* [PROMPT] From first line to last, print the records exactly, but leave out the pictures.

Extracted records
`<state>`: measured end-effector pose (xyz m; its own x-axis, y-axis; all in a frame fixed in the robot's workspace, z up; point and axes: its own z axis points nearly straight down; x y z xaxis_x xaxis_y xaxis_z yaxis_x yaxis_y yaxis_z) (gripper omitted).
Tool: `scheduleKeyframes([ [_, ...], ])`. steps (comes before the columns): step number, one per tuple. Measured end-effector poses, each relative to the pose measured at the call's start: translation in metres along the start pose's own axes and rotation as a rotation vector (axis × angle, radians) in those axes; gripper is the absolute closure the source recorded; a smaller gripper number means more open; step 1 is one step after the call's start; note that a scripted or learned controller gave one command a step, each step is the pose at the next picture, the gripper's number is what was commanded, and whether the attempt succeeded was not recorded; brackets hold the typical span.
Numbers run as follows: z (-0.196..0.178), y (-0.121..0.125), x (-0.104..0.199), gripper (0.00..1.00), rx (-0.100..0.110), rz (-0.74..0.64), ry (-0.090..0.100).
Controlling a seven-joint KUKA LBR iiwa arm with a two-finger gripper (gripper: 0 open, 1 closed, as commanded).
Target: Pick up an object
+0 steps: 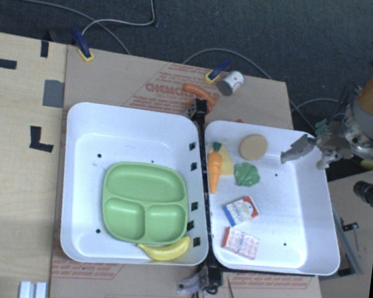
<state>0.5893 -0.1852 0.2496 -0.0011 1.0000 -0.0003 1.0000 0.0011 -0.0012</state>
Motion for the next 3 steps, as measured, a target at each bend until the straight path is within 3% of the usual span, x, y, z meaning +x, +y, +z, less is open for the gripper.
scheduleKeyframes([
  [1,0.116,-0.009,0.059,0.0,0.003,-0.001,0.002],
  [2,0.163,-0.053,0.072,0.0,-0.002,0.0,0.001],
  [3,0.153,-0.052,0.071,1.0,-0.005,0.001,-0.002],
])
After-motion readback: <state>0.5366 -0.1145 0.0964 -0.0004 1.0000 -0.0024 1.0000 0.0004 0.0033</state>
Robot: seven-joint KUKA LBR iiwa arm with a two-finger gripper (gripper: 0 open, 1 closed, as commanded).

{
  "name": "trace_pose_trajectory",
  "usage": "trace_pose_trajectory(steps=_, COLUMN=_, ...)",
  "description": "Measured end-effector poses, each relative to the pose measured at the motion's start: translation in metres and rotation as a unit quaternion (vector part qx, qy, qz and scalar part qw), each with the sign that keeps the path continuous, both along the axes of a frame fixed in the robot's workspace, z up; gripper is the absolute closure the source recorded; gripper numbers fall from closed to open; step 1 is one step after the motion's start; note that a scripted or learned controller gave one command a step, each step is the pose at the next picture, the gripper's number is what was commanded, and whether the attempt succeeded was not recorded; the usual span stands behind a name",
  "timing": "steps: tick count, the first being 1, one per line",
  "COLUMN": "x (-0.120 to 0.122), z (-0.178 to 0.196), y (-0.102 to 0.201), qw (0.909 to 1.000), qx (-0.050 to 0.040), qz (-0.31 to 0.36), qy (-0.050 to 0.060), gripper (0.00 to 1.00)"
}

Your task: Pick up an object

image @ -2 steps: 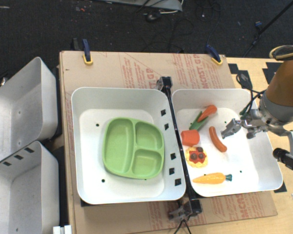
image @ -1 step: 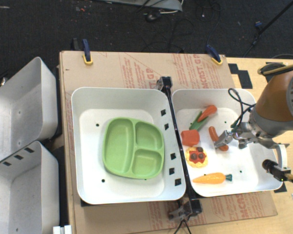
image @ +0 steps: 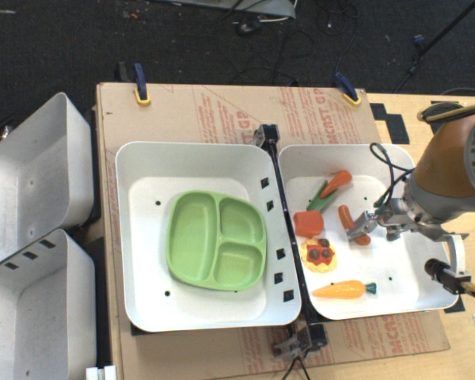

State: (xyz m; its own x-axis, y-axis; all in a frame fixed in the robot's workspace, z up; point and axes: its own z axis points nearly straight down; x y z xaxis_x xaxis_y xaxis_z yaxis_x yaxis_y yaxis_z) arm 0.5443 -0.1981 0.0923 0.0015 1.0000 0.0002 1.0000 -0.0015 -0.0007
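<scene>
While hovering low in right bin (image: 396, 291), gripper (image: 362, 229), finger state impossible to tell, closing on sausage (image: 350, 221); carrot (image: 342, 290) at six o'clock. Next: descending, clamping.

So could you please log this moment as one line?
gripper over right bin | at red sausage | grasp unconfirmed | green tray in left bin

Green divided plate (image: 217, 240) flat in left bin (image: 134, 172).
</scene>
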Motion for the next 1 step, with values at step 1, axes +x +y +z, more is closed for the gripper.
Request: trace_pose_trajectory(steps=1, x=0.0005, z=0.0105, y=-0.0001, qw=1.0, qx=-0.0004, qz=0.0, qy=-0.001, gripper=1.0)
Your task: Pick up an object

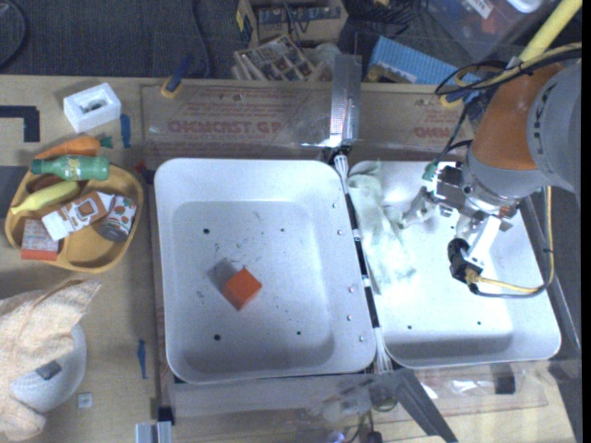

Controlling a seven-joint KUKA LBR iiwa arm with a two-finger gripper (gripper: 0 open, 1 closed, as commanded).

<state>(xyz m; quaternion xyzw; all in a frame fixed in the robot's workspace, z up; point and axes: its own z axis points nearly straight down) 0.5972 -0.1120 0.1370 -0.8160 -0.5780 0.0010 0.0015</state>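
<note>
An orange block (243, 288) with a grey side lies in the middle of the left bin (185, 192). In the right bin (526, 340), along its left wall, there is a crumpled pale, see-through wrapper (380, 238). My gripper (414, 212) hangs low over the right bin's upper part, just right of the wrapper, and I cannot tell whether it touches it. The grey arm with its orange band (503, 127) comes in from the right. Nothing is visibly held.
A yellow and black cable (480, 275) loops from the wrist over the right bin. Left of the bins stands a wooden bowl (78, 252) of toy food. A white cloth (42, 340) lies below it. A cardboard board (249, 118) runs behind the bins.
</note>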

* [THE ANSWER]
`<state>`: measured end-effector pose (xyz m; its own x-axis, y-axis; all in a frame fixed in the robot's workspace, z up; point and axes: its own z axis points nearly straight down; x y z xaxis_x xaxis_y xaxis_z yaxis_x yaxis_y yaxis_z) (gripper omitted).
Tool: `scheduleKeyframes([ [_, ...], ])`. steps (comes before the columns): step number, one per tuple. Measured end-effector poses, each relative to the pose measured at the call's start: translation in metres along the start pose's own axes and rotation as a rotation vector (axis × angle, radians) in those axes; gripper is the absolute closure the source recorded; a smaller gripper number means more open; step 1 is one step after the call's start; note that a scripted or learned controller gave one command a step, each step is the pose at the next picture, the gripper's number is what was commanded, and whether the attempt succeeded was not recorded; brackets hold the typical span.
Numbers run as follows: z (-0.196..0.178), y (-0.121..0.125), x (-0.104..0.199), gripper (0.00..1.00), rx (-0.100..0.110), rz (-0.74..0.64), ry (-0.090..0.100).
Controlling a seven-joint KUKA LBR iiwa arm with a two-finger gripper (gripper: 0 open, 1 closed, as commanded).
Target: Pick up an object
+0 steps: 
<state>0.5893 -0.1852 0.2496 -0.0011 1.0000 -0.0003 1.0000 0.0011 -0.0012</state>
Motion for the next 3 steps, as measured, a target at each bend until the straight path is within 3% of the usual span, x, y, z meaning +x, +y, +z, less is open for the gripper.
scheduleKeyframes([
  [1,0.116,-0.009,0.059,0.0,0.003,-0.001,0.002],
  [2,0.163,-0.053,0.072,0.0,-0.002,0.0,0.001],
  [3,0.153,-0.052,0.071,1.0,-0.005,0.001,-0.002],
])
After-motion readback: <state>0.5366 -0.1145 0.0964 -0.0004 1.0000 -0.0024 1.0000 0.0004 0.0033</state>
Robot: seven-joint KUKA LBR iiwa arm with a two-finger gripper (gripper: 0 open, 1 closed, as commanded).

{
  "name": "trace_pose_trajectory",
  "usage": "trace_pose_trajectory(steps=_, COLUMN=_, ...)",
  "description": "Measured end-effector poses, each relative to the pose measured at the motion's start: translation in metres and rotation as a unit quaternion (vector part qx, qy, qz and scalar part qw), each with the sign that keeps the path continuous, both along the axes of a frame fixed in the robot's workspace, z up; gripper is the absolute closure the source recorded; gripper numbers fall from closed to open; step 1 is one step after the motion's start; note that a scripted or learned controller gave one command a step, each step is the pose at the next picture, the gripper's number is what was commanded, and whether the attempt succeeded was not recorded; the usual span stands behind a name",
  "timing": "steps: tick count, the first being 1, one per line",
  "COLUMN": "x (-0.120 to 0.122), z (-0.178 to 0.196), y (-0.102 to 0.201), qw (0.909 to 1.000), qx (-0.050 to 0.040), qz (-0.31 to 0.36), qy (-0.050 to 0.060), gripper (0.00 to 1.00)"
}

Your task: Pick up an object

image @ -2 steps: 
image @ -1 step: 
image @ +0 steps: 

State: (xyz m; its own x-axis, y-axis; all in a frame fixed in the robot's workspace, z up; point and axes: its own z axis points nearly straight down; x y z xaxis_x xaxis_y xaxis_z yaxis_x yaxis_y yaxis_z) arm 0.5443 -0.1981 0.0923 0.0015 1.0000 0.0002 1.0000 -0.0015 -0.0007
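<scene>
While hovering low in right bin (image: 396, 291), gripper (image: 362, 229), finger state impossible to tell, closing on sausage (image: 350, 221); carrot (image: 342, 290) at six o'clock. Next: descending, clamping.

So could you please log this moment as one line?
gripper over right bin | at red sausage | grasp unconfirmed | green tray in left bin

Green divided plate (image: 217, 240) flat in left bin (image: 134, 172).
</scene>
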Motion for the next 1 step, with values at step 1, axes +x +y +z, more is closed for the gripper.
Request: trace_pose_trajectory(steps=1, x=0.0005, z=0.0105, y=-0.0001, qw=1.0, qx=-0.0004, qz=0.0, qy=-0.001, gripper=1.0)
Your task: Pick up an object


Controlling a seven-joint KUKA LBR iiwa arm with a two-finger gripper (gripper: 0 open, 1 closed, as commanded).

<state>(xyz m; quaternion xyzw; all in a frame fixed in the robot's workspace, z up; point and axes: its own z axis points nearly straight down) 0.5972 -0.1120 0.1370 -0.8160 -0.5780 0.0010 0.0015</state>
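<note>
An orange block (243, 288) with a grey side lies in the middle of the left bin (185, 192). In the right bin (526, 340), along its left wall, there is a crumpled pale, see-through wrapper (380, 238). My gripper (414, 212) hangs low over the right bin's upper part, just right of the wrapper, and I cannot tell whether it touches it. The grey arm with its orange band (503, 127) comes in from the right. Nothing is visibly held.
A yellow and black cable (480, 275) loops from the wrist over the right bin. Left of the bins stands a wooden bowl (78, 252) of toy food. A white cloth (42, 340) lies below it. A cardboard board (249, 118) runs behind the bins.
</note>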

This completes the required output.